The seventh step: after pretreatment such as desiliconization, flocculation, precipitation, filtration and the like, mother liquor containing sodium sulfate and washing wastewater are subjected to electrodialysis to extract strong brine (sodium sulfate solution), the obtained fresh water is further separated by a reverse osmosis membrane to obtain qualified reuse water which is returned to a special silicon dioxide system for use, and the strong brine solution is returned to the previous pretreatment system for desiliconization, flocculation, precipitation, filtration and the like; after the concentrated brine extracted by electrodialysis is treated with polyvalent metal ions by chelating resin, the concentrated brine enters a bipolar electrodialysis system to be treated to obtain a sulfuric acid solution with the mass concentration of 10% and a sodium hydroxide solution with the mass concentration of 8%, and the concentration of the 8% sodium hydroxide is extracted by electrodialysis to reach the mass concentration of 10% at most; and then returning the sulfuric acid solution and the sodium hydroxide solution to the system for recycling, thereby realizing the zero-discharge treatment of the wastewater.

Table 1 shows the comparison of the properties of the specialty silica products obtained in the above examples with those of the commercial products. As can be seen from Table 1, the special silica product prepared by the invention can reach the national standard, and the comprehensive performance is equivalent to or higher than that of the product sold in the market, thereby being beneficial to cost saving and resource recycling.
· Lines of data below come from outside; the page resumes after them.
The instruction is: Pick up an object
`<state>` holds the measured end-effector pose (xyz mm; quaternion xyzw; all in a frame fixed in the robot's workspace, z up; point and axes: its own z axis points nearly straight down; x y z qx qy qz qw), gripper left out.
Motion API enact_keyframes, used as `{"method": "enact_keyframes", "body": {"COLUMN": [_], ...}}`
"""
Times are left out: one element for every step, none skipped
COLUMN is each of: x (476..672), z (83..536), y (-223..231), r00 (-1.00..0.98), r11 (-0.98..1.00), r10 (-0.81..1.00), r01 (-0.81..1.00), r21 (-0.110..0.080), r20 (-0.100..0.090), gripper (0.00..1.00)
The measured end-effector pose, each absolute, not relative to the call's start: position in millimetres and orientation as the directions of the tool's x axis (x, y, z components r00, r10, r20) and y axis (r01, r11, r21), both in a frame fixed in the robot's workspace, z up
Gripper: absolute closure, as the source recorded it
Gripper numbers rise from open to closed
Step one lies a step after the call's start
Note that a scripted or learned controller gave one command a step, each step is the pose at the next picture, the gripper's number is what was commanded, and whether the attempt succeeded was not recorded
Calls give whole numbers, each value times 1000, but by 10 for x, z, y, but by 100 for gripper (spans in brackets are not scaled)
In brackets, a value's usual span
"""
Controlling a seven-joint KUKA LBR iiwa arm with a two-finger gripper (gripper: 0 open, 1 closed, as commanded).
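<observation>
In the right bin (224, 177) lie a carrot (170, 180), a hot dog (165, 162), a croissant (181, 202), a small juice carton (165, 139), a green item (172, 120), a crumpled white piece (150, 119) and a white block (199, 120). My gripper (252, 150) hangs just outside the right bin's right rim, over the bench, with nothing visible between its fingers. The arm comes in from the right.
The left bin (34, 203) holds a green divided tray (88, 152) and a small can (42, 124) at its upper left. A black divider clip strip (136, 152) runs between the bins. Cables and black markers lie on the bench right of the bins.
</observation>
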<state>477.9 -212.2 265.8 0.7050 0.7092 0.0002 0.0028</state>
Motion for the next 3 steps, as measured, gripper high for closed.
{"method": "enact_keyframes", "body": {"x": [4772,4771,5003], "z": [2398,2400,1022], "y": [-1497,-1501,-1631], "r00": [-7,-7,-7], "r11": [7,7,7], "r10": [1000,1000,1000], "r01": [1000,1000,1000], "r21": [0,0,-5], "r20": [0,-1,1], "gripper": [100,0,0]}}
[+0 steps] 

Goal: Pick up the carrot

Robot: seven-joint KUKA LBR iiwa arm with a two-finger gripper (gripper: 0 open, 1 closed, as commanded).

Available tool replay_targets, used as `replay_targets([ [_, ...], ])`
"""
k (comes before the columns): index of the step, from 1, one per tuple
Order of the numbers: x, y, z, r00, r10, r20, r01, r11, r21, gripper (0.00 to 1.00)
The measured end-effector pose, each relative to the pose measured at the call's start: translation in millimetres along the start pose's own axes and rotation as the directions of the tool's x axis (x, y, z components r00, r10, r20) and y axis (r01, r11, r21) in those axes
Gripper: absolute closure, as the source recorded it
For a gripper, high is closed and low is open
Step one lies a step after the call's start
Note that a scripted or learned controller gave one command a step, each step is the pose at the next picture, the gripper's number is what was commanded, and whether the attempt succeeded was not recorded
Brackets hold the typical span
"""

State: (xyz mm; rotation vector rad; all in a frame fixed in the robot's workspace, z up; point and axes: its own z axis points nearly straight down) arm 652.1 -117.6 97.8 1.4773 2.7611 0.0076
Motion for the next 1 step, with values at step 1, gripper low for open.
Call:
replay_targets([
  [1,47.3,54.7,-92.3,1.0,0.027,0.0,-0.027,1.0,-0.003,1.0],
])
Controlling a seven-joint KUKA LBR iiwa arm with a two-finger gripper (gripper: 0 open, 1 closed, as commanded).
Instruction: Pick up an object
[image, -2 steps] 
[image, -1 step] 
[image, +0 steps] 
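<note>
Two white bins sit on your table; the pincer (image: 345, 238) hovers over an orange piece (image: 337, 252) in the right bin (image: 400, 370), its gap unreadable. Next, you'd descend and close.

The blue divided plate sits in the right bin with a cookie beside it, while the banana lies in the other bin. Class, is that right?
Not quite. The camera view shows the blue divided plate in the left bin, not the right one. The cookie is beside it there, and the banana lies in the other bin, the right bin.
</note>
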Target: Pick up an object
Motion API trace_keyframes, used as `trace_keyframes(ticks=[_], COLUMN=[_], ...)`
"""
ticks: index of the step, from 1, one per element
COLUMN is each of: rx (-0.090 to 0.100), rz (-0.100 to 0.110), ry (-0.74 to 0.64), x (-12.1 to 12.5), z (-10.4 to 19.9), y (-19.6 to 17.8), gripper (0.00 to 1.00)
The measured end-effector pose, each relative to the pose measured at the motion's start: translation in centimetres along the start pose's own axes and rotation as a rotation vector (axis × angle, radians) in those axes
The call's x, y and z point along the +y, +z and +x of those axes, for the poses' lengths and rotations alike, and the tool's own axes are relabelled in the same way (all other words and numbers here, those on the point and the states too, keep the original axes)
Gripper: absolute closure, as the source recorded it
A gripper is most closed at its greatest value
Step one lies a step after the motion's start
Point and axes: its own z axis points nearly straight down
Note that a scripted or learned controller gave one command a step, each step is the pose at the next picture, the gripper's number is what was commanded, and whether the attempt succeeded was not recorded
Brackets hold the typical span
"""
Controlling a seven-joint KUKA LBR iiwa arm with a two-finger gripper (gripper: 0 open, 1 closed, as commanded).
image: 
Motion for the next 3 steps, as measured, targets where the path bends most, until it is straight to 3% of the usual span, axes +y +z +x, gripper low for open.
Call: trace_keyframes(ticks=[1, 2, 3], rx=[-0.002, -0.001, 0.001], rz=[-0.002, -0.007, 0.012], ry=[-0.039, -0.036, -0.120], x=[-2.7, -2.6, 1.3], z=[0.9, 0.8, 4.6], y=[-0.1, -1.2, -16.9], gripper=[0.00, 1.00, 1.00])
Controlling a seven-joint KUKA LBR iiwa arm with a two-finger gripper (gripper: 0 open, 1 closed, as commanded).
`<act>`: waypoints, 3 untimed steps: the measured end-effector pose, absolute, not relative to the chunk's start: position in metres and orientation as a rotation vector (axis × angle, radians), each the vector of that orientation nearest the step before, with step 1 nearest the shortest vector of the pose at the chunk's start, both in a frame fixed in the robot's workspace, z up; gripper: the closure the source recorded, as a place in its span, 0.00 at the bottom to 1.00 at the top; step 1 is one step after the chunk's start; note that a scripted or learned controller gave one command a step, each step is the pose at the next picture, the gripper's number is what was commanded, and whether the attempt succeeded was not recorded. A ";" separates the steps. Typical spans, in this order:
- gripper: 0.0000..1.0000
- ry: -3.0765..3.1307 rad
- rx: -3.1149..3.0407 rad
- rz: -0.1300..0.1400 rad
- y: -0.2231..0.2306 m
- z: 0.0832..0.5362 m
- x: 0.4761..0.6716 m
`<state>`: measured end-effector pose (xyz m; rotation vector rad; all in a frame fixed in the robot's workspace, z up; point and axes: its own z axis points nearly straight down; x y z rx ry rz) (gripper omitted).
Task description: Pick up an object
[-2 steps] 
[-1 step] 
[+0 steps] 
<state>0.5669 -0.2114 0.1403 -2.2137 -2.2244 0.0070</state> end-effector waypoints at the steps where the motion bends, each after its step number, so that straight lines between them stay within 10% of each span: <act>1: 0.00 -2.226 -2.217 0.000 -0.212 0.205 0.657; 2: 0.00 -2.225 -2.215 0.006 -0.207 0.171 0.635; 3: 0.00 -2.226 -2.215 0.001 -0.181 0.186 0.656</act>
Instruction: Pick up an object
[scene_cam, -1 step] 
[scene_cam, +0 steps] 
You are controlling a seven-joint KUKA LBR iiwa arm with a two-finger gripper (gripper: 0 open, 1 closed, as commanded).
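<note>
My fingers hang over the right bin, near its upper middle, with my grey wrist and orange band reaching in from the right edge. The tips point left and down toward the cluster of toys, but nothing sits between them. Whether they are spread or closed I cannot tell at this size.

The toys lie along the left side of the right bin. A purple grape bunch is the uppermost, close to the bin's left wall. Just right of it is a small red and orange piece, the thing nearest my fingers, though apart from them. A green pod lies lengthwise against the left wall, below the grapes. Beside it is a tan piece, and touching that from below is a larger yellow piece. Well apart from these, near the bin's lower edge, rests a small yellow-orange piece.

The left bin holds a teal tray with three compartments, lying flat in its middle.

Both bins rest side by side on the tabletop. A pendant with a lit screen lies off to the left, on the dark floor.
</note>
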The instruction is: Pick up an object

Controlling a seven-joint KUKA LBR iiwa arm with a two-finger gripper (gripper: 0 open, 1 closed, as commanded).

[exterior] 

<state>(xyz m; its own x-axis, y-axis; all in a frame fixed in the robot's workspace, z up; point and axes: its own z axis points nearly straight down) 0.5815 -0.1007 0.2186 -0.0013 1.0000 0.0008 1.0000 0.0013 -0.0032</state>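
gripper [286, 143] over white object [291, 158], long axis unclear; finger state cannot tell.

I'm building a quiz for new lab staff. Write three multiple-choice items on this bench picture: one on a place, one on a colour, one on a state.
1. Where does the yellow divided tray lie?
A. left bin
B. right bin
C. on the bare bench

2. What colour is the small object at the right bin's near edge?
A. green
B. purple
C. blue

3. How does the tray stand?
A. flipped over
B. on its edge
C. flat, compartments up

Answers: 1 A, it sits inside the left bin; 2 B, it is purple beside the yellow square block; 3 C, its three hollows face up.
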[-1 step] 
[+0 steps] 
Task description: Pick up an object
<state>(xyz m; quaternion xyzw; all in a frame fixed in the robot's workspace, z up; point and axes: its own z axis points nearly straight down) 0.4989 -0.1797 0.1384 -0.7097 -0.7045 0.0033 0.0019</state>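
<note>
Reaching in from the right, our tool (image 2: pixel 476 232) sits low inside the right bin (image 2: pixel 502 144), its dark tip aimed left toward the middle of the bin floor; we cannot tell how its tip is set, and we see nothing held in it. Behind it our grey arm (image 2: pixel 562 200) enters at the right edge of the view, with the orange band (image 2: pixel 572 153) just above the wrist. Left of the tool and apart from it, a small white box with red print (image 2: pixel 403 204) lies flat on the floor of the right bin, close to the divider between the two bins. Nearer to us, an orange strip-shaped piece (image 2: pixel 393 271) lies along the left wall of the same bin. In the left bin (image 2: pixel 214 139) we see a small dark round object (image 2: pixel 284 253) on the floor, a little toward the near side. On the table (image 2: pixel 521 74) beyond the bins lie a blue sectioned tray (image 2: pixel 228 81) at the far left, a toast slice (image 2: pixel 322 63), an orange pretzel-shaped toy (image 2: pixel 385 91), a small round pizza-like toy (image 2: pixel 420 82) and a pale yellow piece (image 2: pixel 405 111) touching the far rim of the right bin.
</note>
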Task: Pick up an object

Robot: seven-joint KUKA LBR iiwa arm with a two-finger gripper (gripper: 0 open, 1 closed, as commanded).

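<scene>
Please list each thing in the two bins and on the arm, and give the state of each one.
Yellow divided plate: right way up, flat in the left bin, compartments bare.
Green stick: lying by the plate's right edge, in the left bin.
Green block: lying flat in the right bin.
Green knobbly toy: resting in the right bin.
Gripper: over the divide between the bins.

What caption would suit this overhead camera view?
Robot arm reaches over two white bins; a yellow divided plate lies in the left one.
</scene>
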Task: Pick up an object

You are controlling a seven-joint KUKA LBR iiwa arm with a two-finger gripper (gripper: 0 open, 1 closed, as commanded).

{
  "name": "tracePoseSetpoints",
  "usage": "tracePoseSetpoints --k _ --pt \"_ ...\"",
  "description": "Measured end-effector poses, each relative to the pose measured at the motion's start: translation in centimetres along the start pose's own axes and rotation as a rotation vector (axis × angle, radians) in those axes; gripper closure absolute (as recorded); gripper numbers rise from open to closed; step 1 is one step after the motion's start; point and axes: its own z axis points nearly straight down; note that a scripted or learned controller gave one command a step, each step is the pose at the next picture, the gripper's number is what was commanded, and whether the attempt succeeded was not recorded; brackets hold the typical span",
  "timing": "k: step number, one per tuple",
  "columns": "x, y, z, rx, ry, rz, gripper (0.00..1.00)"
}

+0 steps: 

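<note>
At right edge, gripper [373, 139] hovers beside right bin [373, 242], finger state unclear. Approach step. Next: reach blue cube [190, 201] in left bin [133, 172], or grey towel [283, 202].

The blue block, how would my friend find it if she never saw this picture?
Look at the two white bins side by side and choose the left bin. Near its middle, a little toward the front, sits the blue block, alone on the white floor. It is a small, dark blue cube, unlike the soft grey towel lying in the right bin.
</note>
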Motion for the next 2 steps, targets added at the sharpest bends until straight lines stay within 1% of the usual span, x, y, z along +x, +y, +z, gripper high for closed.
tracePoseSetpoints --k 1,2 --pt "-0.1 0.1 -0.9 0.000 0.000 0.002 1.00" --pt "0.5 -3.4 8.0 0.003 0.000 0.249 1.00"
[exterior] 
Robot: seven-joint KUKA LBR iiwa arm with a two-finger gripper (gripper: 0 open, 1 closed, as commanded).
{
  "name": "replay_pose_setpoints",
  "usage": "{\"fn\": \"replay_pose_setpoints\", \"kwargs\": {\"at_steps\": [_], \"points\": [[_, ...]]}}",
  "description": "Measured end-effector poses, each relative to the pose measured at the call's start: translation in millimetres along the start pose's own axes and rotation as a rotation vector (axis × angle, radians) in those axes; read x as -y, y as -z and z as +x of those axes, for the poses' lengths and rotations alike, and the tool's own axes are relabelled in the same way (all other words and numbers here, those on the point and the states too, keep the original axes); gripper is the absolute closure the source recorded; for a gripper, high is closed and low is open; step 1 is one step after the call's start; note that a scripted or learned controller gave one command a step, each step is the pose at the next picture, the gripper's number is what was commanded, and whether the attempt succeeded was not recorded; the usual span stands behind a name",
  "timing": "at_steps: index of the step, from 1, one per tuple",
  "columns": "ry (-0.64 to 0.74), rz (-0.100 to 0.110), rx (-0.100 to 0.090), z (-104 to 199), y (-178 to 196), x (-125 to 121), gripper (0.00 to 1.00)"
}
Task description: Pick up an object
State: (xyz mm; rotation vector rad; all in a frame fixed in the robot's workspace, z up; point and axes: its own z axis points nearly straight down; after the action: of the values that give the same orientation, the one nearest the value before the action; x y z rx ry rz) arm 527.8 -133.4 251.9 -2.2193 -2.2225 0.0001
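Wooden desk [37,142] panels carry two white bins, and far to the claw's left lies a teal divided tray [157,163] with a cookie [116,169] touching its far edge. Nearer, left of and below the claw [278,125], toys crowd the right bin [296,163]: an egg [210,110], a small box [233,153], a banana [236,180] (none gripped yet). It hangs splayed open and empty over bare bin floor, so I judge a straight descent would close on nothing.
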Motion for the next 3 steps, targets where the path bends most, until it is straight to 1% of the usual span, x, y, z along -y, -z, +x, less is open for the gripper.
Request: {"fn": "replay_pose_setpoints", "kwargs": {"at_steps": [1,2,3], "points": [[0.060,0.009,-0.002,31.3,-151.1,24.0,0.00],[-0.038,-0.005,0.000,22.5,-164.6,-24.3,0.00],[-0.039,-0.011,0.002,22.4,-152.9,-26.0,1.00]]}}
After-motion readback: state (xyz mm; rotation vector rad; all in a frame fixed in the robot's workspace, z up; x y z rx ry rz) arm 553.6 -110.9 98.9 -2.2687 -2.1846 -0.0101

TABLE 1 comparison of the Properties of the specialty silica products obtained in the examples with those of the commercial products

In conclusion, the invention well combines the energy consumption and resource characteristics of the industries of industrial silicon and special silicon dioxide, the comprehensive cost for producing the special silicon dioxide is 30 percent lower than that of the traditional mainstream process method, the metal impurity content of the product is low, the purity is high, the product can be completely compared with the product of the traditional mainstream process, even the product of which the performance exceeds that of the traditional mainstream process, and the quality is fully guaranteed.

The invention is not limited to the foregoing embodiments. The invention extends to any novel feature or any novel combination of features disclosed in this specification and any novel method or process steps or any novel combination of features disclosed.